The 79-year-old had been ailing for some time.

“The doctors said it was heart failure,” a grieving Wong-Lee said, adding that the family had spoken to an upbeat Lee twice that same morning.

“His son, Little Striker, had just left the hospital to get some food and also to give the medical staff time to change a catheter that had been giving him an infection. He called to find out if his father was back in his room and the nurse was crying. Then the doctor called and said come to the hospital immediately,” she related.

Lee Jr picked up his mother and a sibling and they all went to the hospital, only to hear that Striker Lee had died. 

Wong-Lee said that she and her children are devastated at how the events unfolded.

“On Monday, the doctors told us that Striker would come home by Wednesday. All his vitals were fine. Even though he has a nurse, Little Striker is always with him at the hospital. On Monday, he combed his father’s hair and the nurse said, ‘Mr Lee, yuh have a good son,’ and Striker said, ‘Yuh mean I have a great son.’ Little Striker is bawling.

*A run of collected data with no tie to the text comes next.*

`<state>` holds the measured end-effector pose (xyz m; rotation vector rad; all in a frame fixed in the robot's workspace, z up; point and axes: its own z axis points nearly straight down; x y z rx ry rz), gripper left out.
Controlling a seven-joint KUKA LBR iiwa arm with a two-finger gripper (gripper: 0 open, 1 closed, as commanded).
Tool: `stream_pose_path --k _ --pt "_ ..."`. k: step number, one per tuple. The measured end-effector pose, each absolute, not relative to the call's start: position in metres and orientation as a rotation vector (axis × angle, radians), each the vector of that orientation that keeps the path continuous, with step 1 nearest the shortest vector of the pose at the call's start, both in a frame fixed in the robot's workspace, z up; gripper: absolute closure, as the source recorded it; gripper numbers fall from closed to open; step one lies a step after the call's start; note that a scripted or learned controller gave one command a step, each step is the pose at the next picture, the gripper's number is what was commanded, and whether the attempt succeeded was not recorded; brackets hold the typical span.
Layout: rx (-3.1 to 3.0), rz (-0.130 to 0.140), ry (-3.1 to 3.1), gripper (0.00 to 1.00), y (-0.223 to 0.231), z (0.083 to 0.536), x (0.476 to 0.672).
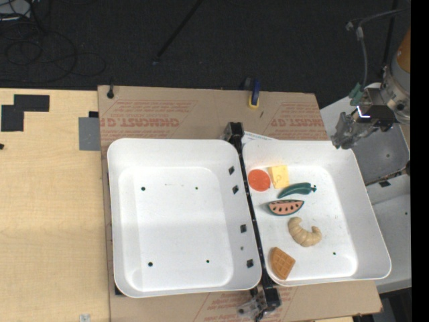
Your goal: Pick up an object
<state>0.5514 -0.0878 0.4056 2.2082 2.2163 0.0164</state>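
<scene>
A waffle-like brown wafer is lying nearest the camera, in the near corner of the right bin. Just beyond it a pale croissant is resting, then a watermelon slice, a dark green pepper, and, side by side against the bins' shared edge, a red disc and a yellow block. The left bin is sitting alongside on the worktop. Farthest back, the gripper is hovering over the right bin's far right corner, carrying nothing; whether it is open or closed cannot be told at this size. The step in hand appears to be the approach, before any grasp. All the objects are lying well apart from the gripper, toward the camera and to the view's left. The next move is probably calling for travel over one piece, then a descent.
</scene>
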Motion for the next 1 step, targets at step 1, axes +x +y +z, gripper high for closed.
stream_pose_path --k 1 --pt "2.216 0.002 2.226 1.0 -0.0411 0.4464 0.5439"
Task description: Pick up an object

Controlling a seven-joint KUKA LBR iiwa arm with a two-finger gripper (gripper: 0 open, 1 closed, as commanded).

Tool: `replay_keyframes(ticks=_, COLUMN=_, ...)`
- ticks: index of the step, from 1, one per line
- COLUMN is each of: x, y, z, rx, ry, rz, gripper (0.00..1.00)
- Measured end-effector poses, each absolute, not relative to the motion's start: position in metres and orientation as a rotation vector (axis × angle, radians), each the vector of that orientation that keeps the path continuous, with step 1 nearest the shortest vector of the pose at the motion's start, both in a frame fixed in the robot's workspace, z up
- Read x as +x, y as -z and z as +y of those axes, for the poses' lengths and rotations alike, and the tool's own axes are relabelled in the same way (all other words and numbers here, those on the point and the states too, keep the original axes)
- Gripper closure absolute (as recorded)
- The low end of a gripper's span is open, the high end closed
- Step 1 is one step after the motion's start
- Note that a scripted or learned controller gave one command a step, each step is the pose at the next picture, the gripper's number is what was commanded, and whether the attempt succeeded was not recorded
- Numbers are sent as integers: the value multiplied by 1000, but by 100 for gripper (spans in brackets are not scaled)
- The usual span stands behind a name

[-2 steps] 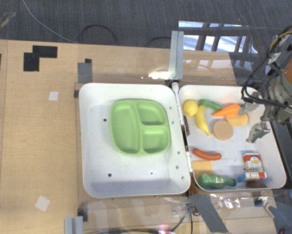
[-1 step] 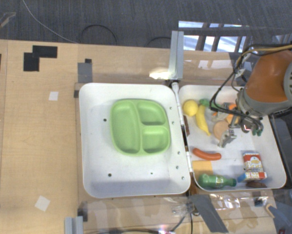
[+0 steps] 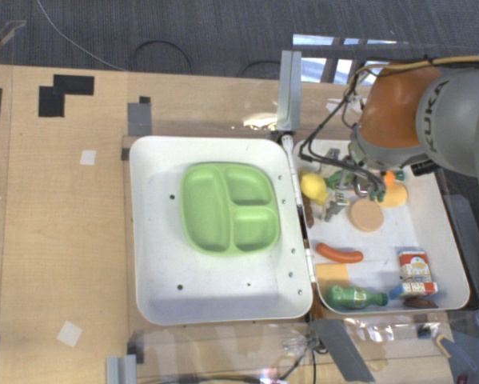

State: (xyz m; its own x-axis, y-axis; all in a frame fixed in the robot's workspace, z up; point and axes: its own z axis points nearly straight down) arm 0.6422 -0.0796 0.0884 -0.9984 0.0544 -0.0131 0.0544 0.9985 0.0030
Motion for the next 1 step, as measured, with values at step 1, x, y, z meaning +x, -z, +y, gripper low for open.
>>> replay_keyframes(ticks=1, x=636, y=-89, z=-85, rx=83, ry=0, rz=3127, gripper=0)
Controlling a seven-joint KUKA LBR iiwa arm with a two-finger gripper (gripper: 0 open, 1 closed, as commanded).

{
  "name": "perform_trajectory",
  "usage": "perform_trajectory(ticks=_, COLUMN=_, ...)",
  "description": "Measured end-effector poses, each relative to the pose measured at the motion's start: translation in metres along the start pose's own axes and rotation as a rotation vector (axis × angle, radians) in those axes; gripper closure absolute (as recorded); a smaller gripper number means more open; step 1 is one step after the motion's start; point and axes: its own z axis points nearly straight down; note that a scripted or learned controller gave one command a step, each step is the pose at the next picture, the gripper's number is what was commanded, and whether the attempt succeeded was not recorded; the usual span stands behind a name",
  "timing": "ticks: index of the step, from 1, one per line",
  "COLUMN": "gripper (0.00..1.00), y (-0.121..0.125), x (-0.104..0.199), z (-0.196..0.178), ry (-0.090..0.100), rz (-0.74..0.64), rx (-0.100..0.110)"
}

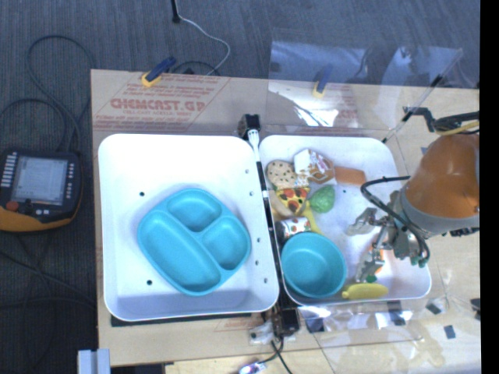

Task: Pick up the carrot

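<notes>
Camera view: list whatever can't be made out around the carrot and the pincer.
- Carrot: its left end is tucked behind the pile of toy food, so its full length is hidden.
- Pincer: blurred and partly under the arm's orange band; its finger state is unreadable.
- Small item above the blue bowl: too small to identify.

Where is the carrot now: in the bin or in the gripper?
In the bin. The carrot lies flat near the right bin's far wall, beside other toy food, while the gripper is apart from it, nearer the banana.
</notes>
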Motion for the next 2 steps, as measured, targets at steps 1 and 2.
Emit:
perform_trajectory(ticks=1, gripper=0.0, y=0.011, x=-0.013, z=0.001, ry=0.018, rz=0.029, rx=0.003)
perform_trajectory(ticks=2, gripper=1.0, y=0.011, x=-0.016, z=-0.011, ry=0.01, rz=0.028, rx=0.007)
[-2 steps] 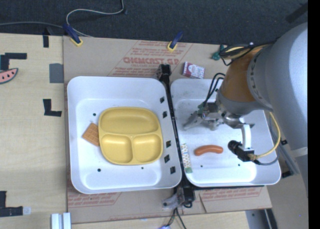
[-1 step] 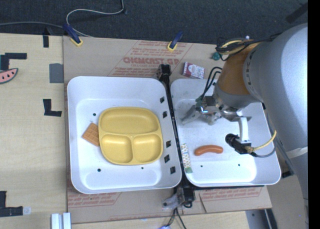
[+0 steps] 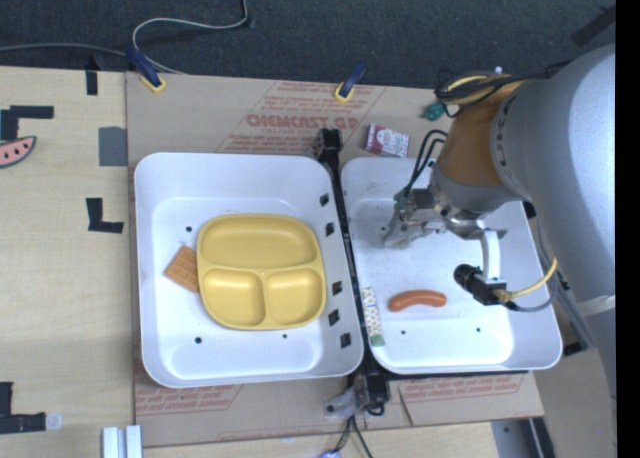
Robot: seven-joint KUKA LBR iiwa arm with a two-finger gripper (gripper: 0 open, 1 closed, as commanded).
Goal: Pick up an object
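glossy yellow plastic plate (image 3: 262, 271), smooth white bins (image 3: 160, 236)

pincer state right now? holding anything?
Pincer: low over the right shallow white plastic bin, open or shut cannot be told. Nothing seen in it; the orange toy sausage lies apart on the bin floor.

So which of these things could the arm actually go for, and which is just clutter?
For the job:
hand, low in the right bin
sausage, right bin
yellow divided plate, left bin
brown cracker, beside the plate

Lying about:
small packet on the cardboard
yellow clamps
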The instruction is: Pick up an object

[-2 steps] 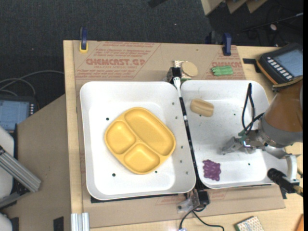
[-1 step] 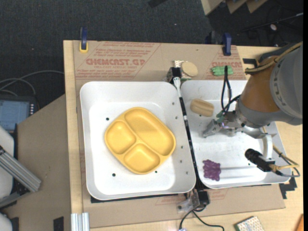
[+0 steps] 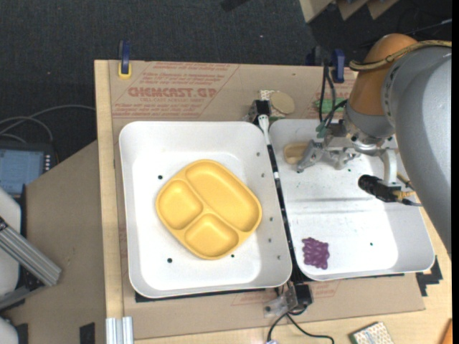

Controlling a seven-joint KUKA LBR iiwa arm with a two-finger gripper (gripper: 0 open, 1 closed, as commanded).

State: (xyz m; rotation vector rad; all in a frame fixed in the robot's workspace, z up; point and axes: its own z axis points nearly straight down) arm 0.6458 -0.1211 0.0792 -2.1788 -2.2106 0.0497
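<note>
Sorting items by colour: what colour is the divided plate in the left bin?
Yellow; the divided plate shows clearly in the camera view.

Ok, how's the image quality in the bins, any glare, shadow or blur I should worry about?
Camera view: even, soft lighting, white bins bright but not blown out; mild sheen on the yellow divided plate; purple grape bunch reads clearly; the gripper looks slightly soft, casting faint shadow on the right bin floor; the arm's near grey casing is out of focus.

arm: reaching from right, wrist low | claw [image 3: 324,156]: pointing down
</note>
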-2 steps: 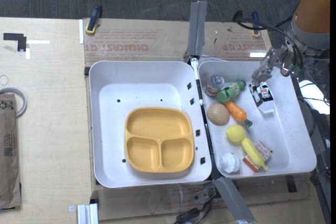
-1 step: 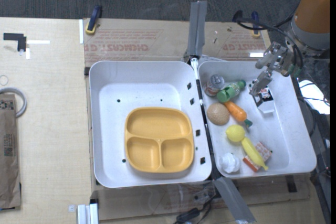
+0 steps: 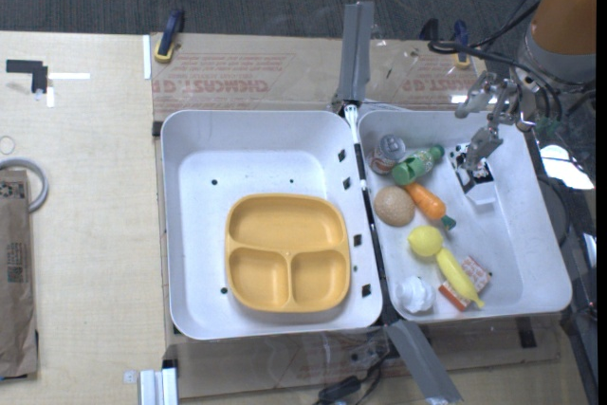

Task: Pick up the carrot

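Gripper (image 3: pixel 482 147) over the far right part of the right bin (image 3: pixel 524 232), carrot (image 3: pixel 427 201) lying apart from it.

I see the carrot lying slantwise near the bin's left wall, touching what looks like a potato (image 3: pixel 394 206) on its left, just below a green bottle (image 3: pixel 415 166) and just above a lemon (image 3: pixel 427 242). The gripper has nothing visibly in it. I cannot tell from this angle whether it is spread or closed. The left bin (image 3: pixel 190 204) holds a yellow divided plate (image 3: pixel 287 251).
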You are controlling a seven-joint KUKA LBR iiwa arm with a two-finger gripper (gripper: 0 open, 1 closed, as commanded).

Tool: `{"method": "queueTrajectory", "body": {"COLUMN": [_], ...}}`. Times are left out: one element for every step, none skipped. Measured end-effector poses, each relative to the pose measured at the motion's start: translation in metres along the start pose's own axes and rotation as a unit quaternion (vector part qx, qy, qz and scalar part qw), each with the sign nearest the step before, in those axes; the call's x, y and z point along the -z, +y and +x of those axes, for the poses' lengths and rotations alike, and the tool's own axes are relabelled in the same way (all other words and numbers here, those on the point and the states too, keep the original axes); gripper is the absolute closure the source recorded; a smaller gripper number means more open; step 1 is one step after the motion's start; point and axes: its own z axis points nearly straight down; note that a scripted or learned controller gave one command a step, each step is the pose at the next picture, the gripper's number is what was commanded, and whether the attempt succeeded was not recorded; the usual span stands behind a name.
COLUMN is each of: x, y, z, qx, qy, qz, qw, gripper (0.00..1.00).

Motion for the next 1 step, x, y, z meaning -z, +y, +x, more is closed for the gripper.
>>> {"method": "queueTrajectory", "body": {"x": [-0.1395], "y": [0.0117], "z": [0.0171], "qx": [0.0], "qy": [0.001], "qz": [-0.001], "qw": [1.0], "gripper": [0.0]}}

He can’t stop crying,” Wong-Lee shared.

“It’s so sudden. Even the doctors said they didn’t see this one coming.”

Musical history 

Lee, who is hailed for the integral role he played in introducing the reggae genre to the United Kingdom in the early 1970s, was born on August 23, 1941, and grew up in the Greenwich Farm area of Kingston.

A pioneer of the UK reggae market, Lee was instrumental in producing early dub music, working with his friend and dub pioneer King Tubby in the early 1970s.

He, along with Lee 'Scratch' Perry, broke the dominance of producers Coxsone Dodd and Duke Reid.

According to his bio, Bunny Lee began his career working as a record plugger for Duke Reid’s Treasure Isle label in 1962, and then moved into producing records himself. 

His first hit was Roy Shirley’s Music Field in 1967 and within a year, hits by Lester Sterling and Stranger Cole, Derrick Morgan, Pat Kelly, and The Sensations established him as one of Jamaica’s top producers.

Between 1969 and 1972, he produced many classic hits, including Slim Smith’s Everybody Needs Love, Max Romeo‘s Wet Dream, Delroy Wilson‘s Better Must Come, Eric Donaldson‘s Cherry Oh Baby, and John Holt‘s Stick By Me.

The mid-1970s saw Lee working with his most successful singers, Johnny Clarke, Owen Gray and Cornell Campbell.

This era also saw the emergence of his trademark 'flying cymbal' sound, developed by drummer Carlton ‘Santa’ Davis on Johnny Clarke’s None Shall Escape The Judgement and Move Out Of Babylon.

His achievements have been logged in a British-made film, I Am the Gorgon – Bunny ‘Striker’ Lee and the Roots of Reggae.

In 2008, Lee was awarded the Order of Distinction by the Government in recognition of his contribution to Jamaican music.